### Supplied records
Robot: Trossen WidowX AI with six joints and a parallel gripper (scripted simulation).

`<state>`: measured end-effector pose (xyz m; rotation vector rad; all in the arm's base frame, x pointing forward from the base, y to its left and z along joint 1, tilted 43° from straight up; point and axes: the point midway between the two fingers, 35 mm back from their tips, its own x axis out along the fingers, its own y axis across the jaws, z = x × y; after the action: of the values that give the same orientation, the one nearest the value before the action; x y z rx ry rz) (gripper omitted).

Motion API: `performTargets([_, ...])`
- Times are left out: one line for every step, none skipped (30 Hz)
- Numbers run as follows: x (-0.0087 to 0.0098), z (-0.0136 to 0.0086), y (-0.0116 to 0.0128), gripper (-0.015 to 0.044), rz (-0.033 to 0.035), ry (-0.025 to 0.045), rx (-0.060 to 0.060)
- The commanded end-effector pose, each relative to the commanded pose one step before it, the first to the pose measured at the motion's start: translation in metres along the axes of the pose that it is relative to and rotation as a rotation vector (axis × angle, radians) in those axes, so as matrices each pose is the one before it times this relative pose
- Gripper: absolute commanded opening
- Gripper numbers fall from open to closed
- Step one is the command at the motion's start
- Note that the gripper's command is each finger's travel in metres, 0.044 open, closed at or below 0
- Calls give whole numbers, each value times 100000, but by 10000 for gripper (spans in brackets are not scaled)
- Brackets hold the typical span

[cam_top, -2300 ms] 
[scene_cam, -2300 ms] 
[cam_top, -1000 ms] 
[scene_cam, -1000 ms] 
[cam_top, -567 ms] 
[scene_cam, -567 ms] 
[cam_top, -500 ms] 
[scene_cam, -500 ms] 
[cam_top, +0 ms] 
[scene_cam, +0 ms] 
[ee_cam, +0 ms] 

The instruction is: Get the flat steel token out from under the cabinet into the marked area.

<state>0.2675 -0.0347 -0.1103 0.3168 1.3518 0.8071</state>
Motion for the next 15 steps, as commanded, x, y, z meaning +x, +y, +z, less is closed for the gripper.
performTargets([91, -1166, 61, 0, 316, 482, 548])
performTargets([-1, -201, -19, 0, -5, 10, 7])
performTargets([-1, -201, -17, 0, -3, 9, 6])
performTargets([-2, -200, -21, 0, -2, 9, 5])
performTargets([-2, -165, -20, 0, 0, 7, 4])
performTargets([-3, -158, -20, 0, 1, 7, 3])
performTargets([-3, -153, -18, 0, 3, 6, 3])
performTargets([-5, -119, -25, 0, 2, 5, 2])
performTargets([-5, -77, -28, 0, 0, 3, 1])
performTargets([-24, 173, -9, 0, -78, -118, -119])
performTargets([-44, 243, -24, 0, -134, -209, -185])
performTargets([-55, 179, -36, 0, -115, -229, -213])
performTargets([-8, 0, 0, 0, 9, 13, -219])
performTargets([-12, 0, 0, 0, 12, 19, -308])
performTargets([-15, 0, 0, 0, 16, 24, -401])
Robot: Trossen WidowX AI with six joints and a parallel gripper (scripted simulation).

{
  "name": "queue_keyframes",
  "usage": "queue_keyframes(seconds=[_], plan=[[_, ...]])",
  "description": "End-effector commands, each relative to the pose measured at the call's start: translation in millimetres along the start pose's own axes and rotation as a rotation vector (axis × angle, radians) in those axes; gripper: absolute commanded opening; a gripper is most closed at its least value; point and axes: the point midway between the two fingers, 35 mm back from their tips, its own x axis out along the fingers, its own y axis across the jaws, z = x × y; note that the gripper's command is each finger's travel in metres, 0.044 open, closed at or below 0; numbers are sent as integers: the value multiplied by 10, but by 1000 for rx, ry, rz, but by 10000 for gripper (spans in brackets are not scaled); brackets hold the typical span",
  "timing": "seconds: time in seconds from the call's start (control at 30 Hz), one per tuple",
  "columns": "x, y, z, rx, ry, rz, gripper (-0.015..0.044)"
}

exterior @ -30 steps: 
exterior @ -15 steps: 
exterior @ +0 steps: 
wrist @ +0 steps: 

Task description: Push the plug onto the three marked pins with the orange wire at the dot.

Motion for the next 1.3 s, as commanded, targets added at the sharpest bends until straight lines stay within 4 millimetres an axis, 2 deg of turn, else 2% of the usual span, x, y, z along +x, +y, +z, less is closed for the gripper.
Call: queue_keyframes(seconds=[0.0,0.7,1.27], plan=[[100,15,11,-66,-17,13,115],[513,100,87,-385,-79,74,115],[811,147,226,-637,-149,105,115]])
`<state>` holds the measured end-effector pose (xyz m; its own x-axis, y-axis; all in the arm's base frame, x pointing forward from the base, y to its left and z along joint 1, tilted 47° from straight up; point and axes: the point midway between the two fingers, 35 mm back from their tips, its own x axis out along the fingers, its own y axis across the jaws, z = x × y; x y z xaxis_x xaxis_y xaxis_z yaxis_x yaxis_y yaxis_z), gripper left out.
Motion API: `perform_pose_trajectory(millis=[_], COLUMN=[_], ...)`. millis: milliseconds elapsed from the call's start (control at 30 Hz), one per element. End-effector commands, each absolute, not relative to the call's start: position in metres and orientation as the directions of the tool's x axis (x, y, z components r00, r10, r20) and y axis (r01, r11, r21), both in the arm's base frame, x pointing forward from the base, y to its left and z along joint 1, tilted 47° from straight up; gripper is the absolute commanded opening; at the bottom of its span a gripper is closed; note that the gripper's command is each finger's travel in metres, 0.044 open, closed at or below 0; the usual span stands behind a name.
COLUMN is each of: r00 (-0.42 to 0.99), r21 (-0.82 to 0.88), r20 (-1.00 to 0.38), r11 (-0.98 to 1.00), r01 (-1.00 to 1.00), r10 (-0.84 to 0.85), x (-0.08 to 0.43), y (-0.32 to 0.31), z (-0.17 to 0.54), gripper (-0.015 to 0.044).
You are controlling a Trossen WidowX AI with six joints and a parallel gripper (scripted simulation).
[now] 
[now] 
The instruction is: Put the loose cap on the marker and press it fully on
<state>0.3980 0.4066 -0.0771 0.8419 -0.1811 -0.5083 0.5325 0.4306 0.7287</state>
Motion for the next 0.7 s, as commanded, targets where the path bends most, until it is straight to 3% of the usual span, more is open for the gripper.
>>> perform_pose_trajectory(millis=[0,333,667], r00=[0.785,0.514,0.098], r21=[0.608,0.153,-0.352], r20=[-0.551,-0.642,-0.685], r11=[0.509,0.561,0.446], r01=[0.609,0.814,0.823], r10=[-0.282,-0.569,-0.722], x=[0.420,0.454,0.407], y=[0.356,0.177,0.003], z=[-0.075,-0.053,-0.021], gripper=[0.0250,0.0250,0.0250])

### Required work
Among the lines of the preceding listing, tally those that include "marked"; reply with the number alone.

### The answer
2